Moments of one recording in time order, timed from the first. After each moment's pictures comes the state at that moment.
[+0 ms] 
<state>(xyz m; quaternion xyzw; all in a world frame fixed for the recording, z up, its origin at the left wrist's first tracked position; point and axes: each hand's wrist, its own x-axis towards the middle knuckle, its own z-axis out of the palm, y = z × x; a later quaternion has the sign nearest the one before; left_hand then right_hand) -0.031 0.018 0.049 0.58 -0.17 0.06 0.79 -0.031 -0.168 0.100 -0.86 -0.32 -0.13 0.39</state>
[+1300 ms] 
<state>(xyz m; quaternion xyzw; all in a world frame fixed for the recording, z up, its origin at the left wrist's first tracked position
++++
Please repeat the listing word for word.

Moments of one recording in time order, timed from the first. After each moment's pictures comes the state at that moment.
[+0 ms] 
<state>(xyz m; quaternion xyzw; all in a world frame fixed for the recording, z up, its origin at the left wrist's first tracked position; point and axes: each hand's wrist, its own x-axis towards the middle knuckle, its own z-axis out of the palm, y = z × x; a later quaternion has the sign nearest the one before; left_hand then right_hand) -0.031 0.018 0.049 0.58 -0.17 0.06 0.79 -0.031 -0.168 0.100 -0.86 -0.32 -0.13 0.39</state>
[+1300 ms] 
<state>(xyz m; quaternion xyzw; all in a world frame fixed for the recording, z up, its origin at the left wrist's first tracked position

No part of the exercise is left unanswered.